# Problem statement
Gather, from the data below, each line in which the word "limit" occurs.

# The data

=== Section Start ===

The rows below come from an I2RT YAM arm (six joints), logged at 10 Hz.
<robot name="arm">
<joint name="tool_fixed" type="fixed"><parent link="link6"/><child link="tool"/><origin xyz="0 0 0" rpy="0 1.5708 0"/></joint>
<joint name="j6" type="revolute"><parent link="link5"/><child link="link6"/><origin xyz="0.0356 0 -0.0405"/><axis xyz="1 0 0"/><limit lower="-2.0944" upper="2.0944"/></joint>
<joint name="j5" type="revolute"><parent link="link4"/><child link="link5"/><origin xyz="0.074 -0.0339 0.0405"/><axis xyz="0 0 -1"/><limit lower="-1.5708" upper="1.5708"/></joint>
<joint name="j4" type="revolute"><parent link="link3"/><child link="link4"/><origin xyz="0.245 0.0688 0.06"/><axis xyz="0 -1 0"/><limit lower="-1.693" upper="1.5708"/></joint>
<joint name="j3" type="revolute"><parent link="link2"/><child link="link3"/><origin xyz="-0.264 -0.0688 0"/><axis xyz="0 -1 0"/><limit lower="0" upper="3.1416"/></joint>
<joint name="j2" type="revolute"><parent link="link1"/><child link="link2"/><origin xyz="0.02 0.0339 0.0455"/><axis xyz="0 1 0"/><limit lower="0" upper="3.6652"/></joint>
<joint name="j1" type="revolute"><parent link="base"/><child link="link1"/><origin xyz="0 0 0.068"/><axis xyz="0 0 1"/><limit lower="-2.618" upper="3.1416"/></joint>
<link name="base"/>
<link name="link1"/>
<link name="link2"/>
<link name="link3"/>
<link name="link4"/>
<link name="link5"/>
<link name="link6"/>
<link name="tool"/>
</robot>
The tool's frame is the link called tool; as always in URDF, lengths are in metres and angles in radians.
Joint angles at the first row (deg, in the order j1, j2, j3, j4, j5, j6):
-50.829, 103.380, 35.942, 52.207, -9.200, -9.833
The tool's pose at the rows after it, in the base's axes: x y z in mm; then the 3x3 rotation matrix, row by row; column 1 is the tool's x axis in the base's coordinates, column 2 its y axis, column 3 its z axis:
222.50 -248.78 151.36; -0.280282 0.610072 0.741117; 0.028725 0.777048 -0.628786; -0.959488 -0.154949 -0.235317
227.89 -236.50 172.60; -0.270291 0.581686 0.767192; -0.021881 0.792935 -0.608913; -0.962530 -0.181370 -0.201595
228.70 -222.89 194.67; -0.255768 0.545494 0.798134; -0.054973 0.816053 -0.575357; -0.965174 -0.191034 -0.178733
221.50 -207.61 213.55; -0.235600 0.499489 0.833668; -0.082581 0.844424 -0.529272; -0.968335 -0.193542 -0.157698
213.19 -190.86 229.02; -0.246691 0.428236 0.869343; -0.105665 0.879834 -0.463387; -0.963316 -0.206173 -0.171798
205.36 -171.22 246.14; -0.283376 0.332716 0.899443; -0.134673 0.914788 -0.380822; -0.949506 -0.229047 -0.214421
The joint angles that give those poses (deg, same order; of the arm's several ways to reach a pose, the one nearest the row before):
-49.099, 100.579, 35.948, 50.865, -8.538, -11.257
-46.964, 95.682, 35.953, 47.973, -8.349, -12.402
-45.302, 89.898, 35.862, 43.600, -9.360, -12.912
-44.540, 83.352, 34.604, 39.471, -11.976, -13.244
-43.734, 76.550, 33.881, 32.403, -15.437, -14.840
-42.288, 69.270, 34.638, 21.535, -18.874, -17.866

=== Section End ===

# Result for this task
<joint name="j6" type="revolute"><parent link="link5"/><child link="link6"/><origin xyz="0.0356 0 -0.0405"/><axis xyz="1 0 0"/><limit lower="-2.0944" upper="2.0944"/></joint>
<joint name="j5" type="revolute"><parent link="link4"/><child link="link5"/><origin xyz="0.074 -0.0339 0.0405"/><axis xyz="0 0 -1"/><limit lower="-1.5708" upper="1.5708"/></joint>
<joint name="j4" type="revolute"><parent link="link3"/><child link="link4"/><origin xyz="0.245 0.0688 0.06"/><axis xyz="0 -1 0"/><limit lower="-1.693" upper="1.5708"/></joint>
<joint name="j3" type="revolute"><parent link="link2"/><child link="link3"/><origin xyz="-0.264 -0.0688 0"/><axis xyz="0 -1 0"/><limit lower="0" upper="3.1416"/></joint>
<joint name="j2" type="revolute"><parent link="link1"/><child link="link2"/><origin xyz="0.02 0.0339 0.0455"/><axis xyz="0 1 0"/><limit lower="0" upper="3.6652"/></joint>
<joint name="j1" type="revolute"><parent link="base"/><child link="link1"/><origin xyz="0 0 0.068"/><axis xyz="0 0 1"/><limit lower="-2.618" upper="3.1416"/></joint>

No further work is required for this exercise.